You're reading the Mercury's Auction Winner Issue! You may recall that in December we raised over $23,000 for Outside In through the sale of such privileges as designing the cover, receiving a glowing review, a flattering feature, and an appearance on every single page of the print edition. Big ups to winning donors Brick's Barber and Bill Bradbury!—Eds
DEAR MERCURY—Thank you for publishing a story that promotes greater understanding of some of the problems afflicting Oregon relating to mental illness ["The Criminalization of Mental Illness," Feature, Jan 14]. However, it should be noted that schizophrenia is not a mere Axis 1 (mood) disorder, as implied by Gayle Burrow [Multnomah County's corrections health director] in your story. According to the psychologists' bible of mental disorders (the "DSM-IV"), Paranoid Schizophrenia is solidly Axis 2, which includes other serious disorders such as Narcissistic, Borderline, and Sociopathic personality disorders.

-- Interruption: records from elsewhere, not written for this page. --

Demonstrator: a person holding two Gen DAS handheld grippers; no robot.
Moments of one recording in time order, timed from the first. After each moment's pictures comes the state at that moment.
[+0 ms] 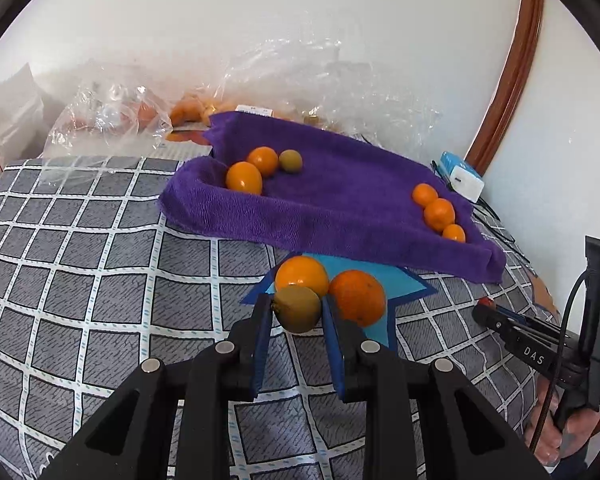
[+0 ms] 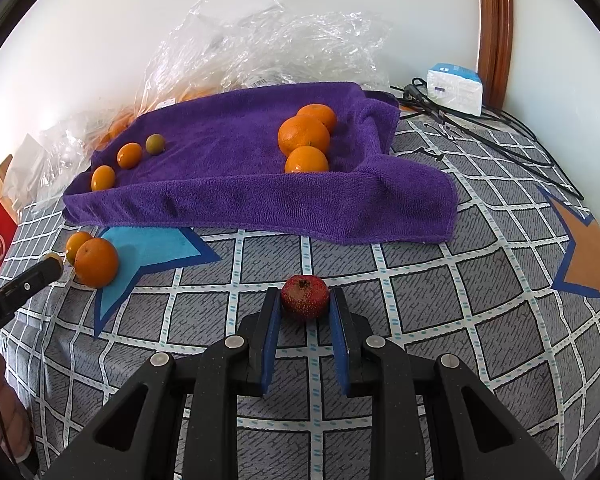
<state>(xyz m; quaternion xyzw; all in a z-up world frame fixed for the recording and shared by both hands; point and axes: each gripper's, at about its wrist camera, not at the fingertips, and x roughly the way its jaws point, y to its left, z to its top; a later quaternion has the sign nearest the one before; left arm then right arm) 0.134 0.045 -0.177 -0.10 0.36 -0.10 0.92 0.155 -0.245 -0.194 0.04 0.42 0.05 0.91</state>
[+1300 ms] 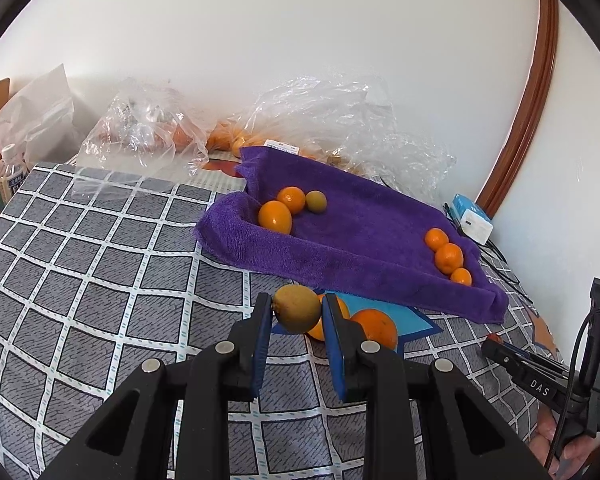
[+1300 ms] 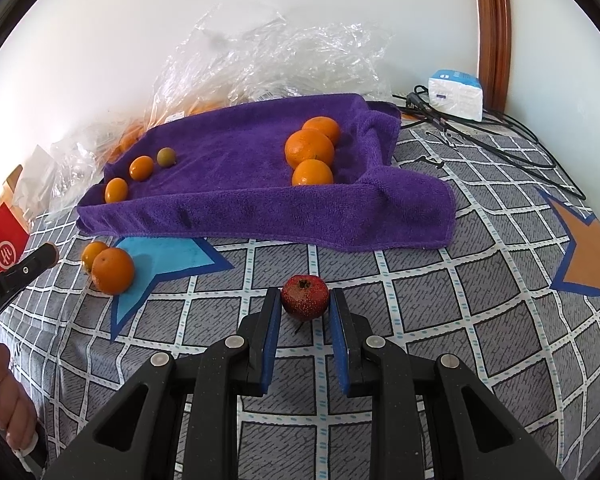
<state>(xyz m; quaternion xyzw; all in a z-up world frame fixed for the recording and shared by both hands) 0.126 0.060 -0.167 -0.14 0.31 -0.06 0.94 0.147 -0.248 -0.187 0.06 0.40 0.07 0.91</state>
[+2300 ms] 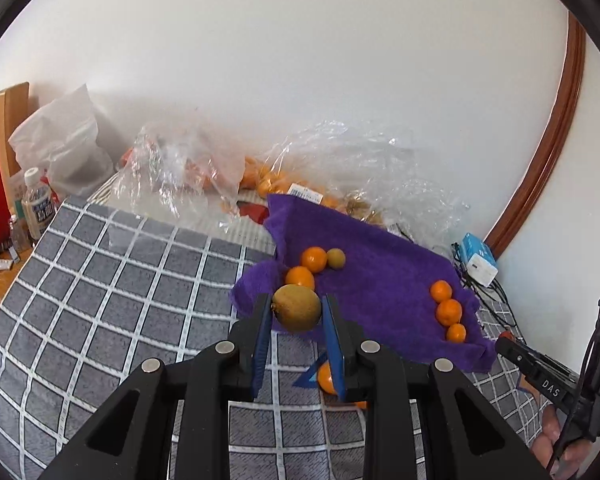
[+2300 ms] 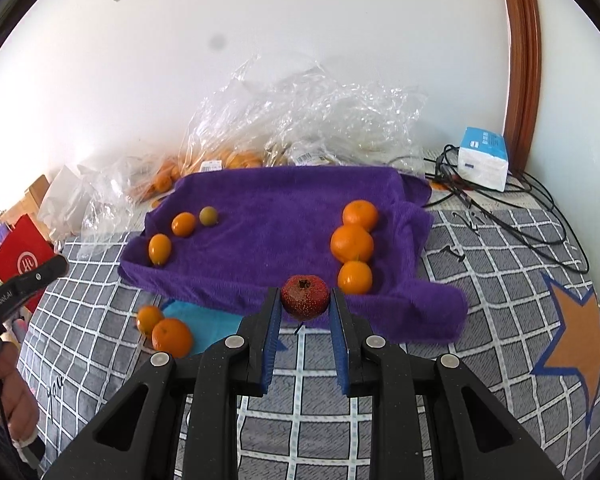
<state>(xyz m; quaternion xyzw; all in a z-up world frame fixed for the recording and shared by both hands) 0.142 0.093 -0.103 -0.17 0.31 -0.03 0.94 0.170 -0.232 -0.113 0.04 0.36 0.10 0.92</state>
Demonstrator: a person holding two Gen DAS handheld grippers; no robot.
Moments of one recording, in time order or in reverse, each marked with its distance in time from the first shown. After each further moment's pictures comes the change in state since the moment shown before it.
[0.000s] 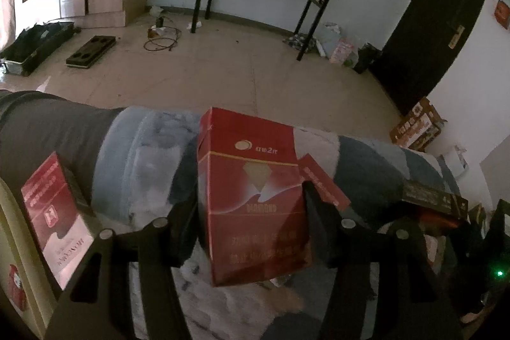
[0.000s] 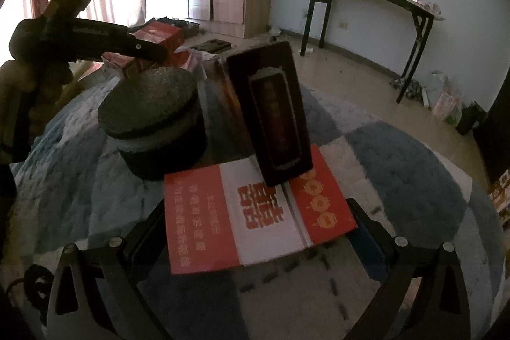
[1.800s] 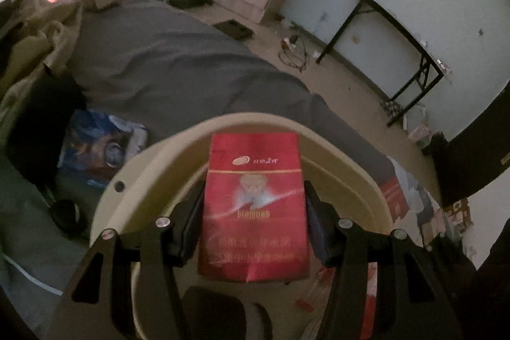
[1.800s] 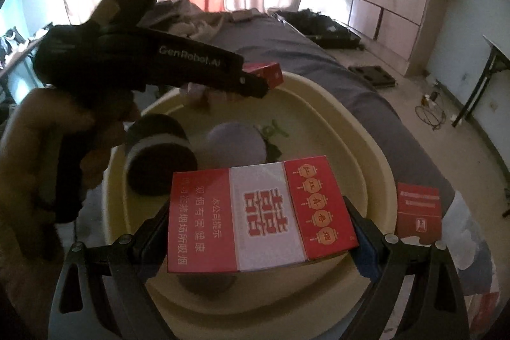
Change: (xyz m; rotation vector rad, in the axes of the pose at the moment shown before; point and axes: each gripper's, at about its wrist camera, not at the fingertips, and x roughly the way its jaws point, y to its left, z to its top) left arm -0.156 0.290 -0.060 -0.448 -0.088 0.228; right arm 0.054 0.346 0.197 -0.418 0.043 0.446
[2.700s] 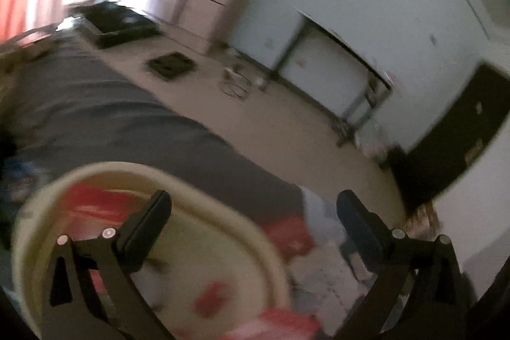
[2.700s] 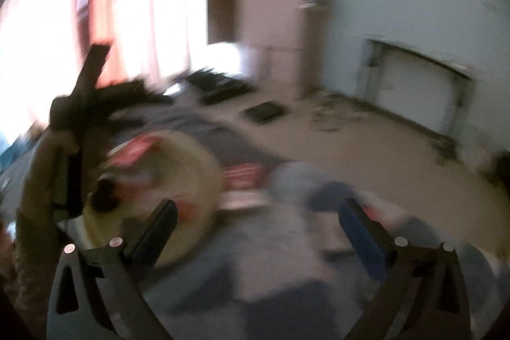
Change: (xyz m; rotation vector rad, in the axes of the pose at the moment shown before) left arm -0.011 -0.115 0.008 0.108 -0.128 -0.232; right arm -0.185 -0.053 -0.120 0.367 -0.319 -0.403
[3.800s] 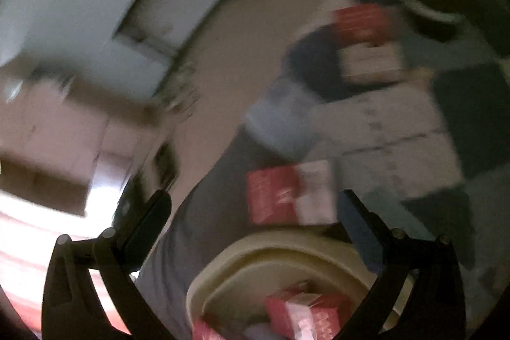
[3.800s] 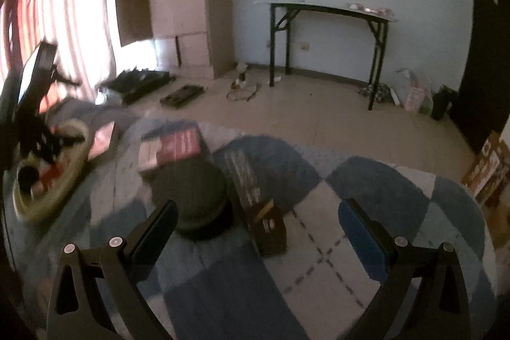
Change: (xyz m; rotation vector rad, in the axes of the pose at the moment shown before) left arm 0.062 -0.153 -0.093 1.464 0.338 0.222; right arm -0.038 -0.135 -0.068 0.150 0.121 -0.204
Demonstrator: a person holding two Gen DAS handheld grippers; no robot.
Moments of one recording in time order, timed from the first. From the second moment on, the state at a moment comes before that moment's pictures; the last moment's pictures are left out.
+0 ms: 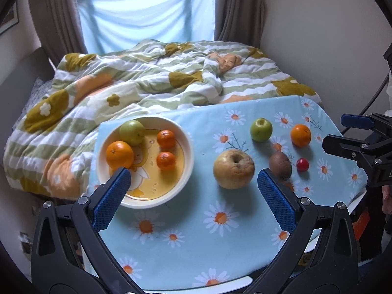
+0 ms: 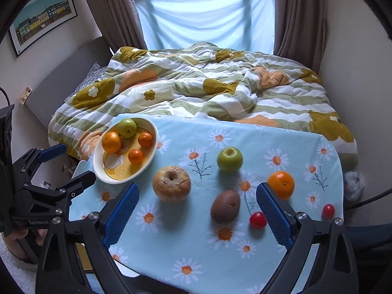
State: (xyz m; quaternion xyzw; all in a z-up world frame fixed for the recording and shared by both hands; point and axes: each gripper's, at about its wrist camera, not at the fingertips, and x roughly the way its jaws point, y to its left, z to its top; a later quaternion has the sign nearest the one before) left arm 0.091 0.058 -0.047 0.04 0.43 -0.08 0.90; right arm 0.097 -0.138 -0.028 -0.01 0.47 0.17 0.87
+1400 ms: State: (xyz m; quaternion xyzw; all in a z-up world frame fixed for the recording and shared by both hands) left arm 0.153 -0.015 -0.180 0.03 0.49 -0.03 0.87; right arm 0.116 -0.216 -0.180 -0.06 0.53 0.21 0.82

DEAR ALISON [HALLETT]—I read your slight but rather vindictive review of House of Numbers, which seemed in no way to be a movie review at all ["House of Cards," Film, Jan 21]. I have reviewed films myself for a weekly paper. It is certainly an enjoyable bit of work, giving two hours to what a group of people spent years working on, being trusted with such power to transmit to a reading audience your impression of a piece of work, which you had no part in crafting or creating. As such, I took it seriously, especially when presented with a serious topic, such as a documentary like House of Numbers presents to its audience. First you state that there are "disagreements within the scientific community" about AIDS. In fact, the disagreements are vast and striking. Is that worth reflecting on? Who knows? You don't even pause. You complete your circle of confusion by stating that the editing was fast. Did you mean to say, "The movie went by quickly—and I wanted to know more than was provided about certain topics?" That is the other part of reviewing a documentary—you have to do further research. (I always brought a pad to the theater with me to take notes for later follow-up.) It's always a grand idea to keep reading, the critics and supporters alike. In the spirit of full disclosure, I must tell you that I am interviewed in House of Numbers, as I've also done far too much research into the question of HIV testing. Why don't you ask yourself to do the hard work that this very fine documentary clearly inspired you to do? Have a little faith in your ability to read, without being told what to believe, Alison.
EZRA ACE CARAEFF—Regarding your review of How the Beatles Rocked the Kremlin, I feel your pain [Film, Jan 21]. It must be very frustrating to belong to a generation that never has and never will produce a band as original, creative, talented, influential, and timeless as the Beatles.
-Dale A. Hill
DEAR MERCURY—I've completely given up on you. Not only did soloist Chee-Yun tear up the Schnitzer with a 302-year-old violin at the Oregon Symphony this weekend, she was also featured in a Curb Your Enthusiasm episode last fall. All this without even a mention in your so-called music previews. If Horse Feathers was playing a show with a 302-year-old fiddle, it would have been on your fucking cover.
GEE, BRIAN, we kinda miss you since you gave us up. Allow us the parting gift of letter of the week with two tickets to the Laurelhurst Theater and lunch at No Fish! Go Fish!, where the fine things in life can be duly appreciated.